Stir until completely blended, like thick oatmeal. I love this step. It reminds me of when I was little and did pretend cooking, mixing dirt and grass, with friends. (That came out wrong.)
Cover and allow to sit for 3 to 6 hours. This is when you get all the other stuff done on your daily list.
When you come back to the sponge, after a few hours, the gooey oatmeal mess will have magically turned into something that looks like…Flubber.
2. ADD INGREDIENTS AND MIX (So far, you’re into this 7 minutes and now you’re going to spend another 7 minutes adding the rest of the ingredients.)
First, add the sponge to your mixer. (I love my Bosch! Easily the best mommy-tool I ever bought.)
1 tablespoon of salt
1/3 cup of oil
2/3 cup of honey
Mix for 2 minutes
Add 6 cups, more or less by 1/2 cup, whole wheat flour to your mixer.
2 tablespoons of Saf-Instant yeast (people who know have told me not to substitute)
2 rounded tablespoons of Vital Wheat Gluten (magical ingredient?)
2 rounded tablespoons of potato flour (more magical ingredient)

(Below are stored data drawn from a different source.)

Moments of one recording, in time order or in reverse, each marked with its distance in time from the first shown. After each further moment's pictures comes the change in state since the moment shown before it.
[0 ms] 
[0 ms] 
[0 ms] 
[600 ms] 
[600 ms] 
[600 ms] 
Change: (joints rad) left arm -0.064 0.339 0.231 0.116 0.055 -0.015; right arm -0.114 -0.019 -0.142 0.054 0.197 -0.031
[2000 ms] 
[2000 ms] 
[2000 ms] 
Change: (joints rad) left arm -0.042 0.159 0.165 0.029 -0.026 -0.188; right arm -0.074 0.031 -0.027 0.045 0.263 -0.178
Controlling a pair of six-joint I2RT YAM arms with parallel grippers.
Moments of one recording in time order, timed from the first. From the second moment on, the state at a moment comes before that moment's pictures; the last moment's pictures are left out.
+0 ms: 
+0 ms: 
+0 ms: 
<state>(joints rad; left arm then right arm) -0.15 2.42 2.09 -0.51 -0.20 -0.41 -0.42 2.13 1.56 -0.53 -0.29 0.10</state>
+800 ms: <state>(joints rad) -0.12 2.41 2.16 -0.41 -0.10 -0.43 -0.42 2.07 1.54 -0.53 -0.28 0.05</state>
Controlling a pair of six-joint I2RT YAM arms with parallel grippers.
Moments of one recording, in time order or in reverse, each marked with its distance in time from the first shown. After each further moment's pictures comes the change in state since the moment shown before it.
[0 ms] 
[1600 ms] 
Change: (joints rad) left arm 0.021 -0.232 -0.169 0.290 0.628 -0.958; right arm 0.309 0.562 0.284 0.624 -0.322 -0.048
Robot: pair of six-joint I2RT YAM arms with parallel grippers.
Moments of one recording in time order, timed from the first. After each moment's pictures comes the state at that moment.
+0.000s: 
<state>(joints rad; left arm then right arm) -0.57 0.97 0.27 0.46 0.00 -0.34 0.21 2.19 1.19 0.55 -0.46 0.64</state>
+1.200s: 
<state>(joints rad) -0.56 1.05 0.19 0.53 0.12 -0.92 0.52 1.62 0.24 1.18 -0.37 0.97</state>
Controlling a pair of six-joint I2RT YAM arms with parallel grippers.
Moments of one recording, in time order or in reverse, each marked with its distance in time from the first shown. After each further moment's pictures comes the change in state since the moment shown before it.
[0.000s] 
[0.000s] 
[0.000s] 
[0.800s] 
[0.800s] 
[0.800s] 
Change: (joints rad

3. COVER WITH LID AND KNEED ON MEDIUM SPEED FOR 15 MINUTES. (This time doesn’t count because YOU don’t have to do anything.) See how the dough now looks smooth and mostly pulls away from the sides of the bowl? That’s a good thing.
4. FORM INTO FIVE LOAVES AND TOSS INTO BAKING PANS. (Not even 7 minutes.)
5. COVER PANS WITH PLASTIC OR WAXED PAPER AND ALLOW DOUGH TO RISE FOR 45 MINUTES. (Change laundry, unload dishwasher, run child to lesson…you know the drill.)
6. BAKE AT 350 DEGREES FOR 30 MINUTES. COOL 5 MINUTES, REMOVE FROM PANS, AND BRUSH TOPS LIGHTLY WITH BUTTER.